Is that relevant here? The neighbours might have been looking for an explanation for why they failed to act. They are not held to professional standards; all they had to do was pick up the phone and let the police do the rest. White fragility is more relevant when a white person is accused of racism, or is told that an attitude they express is racist, or hears negative things said about their nation’s past and takes it personally.

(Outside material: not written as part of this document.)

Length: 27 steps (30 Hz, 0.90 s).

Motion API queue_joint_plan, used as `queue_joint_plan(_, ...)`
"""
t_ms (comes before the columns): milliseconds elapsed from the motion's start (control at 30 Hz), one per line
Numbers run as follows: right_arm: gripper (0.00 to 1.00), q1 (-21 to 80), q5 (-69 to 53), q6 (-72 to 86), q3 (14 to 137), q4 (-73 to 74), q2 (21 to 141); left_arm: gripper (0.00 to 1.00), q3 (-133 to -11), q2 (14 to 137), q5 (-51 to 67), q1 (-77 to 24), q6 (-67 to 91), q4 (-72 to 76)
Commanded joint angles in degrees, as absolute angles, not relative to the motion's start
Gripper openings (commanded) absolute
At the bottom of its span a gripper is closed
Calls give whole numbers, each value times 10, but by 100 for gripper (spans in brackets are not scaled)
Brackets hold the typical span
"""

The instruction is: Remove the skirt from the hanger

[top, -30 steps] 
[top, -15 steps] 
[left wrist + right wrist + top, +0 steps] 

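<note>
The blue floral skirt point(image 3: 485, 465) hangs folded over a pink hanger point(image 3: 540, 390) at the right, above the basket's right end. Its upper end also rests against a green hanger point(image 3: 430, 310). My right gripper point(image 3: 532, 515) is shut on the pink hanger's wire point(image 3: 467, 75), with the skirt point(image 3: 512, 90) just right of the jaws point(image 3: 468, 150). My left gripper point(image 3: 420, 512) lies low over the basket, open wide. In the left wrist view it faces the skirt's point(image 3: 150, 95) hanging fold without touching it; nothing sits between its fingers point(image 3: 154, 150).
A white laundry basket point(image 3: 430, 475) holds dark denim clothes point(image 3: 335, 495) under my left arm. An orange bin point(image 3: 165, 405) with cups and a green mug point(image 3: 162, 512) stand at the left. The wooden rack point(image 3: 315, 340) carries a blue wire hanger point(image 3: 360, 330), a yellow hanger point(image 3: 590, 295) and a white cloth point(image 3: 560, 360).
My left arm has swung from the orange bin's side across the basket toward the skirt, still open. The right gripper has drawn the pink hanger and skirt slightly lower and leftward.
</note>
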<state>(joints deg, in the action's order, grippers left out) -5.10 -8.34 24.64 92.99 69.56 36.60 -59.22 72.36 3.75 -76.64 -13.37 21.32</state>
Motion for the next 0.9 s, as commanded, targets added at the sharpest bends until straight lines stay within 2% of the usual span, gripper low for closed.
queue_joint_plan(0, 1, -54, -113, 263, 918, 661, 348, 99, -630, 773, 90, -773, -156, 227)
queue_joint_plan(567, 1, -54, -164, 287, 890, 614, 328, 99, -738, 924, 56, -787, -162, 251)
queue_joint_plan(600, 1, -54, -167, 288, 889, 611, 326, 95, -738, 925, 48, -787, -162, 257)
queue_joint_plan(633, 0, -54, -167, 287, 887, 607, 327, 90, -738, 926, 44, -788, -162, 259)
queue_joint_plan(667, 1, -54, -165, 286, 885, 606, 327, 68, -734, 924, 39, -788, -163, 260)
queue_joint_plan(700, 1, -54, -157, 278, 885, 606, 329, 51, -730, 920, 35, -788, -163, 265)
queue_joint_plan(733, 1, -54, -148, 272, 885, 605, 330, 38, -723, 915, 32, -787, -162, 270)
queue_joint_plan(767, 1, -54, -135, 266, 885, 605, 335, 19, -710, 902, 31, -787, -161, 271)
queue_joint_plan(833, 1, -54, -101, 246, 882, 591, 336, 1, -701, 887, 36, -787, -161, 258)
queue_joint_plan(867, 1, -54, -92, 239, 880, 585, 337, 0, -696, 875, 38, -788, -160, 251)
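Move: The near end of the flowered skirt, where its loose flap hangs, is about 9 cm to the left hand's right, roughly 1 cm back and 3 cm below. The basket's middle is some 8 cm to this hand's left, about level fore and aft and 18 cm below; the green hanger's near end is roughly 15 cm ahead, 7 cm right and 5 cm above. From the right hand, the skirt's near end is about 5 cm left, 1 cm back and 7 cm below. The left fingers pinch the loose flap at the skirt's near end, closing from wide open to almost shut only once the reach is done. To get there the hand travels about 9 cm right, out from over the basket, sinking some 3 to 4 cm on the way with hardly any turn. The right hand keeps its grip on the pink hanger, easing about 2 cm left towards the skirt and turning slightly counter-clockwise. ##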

One aspect of this report recalls the case of Ellie Butler, who was murdered by her father who had fought the local social services to get her and another child back, having been earlier accused of inflicting a shaking injury; the family courts sidelined the social workers who had tried to protect her, appointing a ‘consultancy’ to carry out any social work activity that involved the family, and sweeping away all the objections to returning a little girl to a plainly unstable and violent household. All the parties involved in that case were white. Much of the rest of this case consists of the usual problems of different official bodies, health, education, social work and courts, failing to share vital information. But the racists’ conclusion, that a girl died because “officials were too busy minding what they say about Muslims”, turns reality on its head: ignorance about Sara’s and her family’s religion and culture is what shielded them from any concerns about why Sara Sharif had started wearing the hijab at an age and in situations where Muslim girls do not. If they are given too much credence, the next tragedy could be because social workers were unwilling to be the ones learning about the cultures of the families and children they help, unwilling to be the goody-goody or even a traitor by defending an unpopular minority.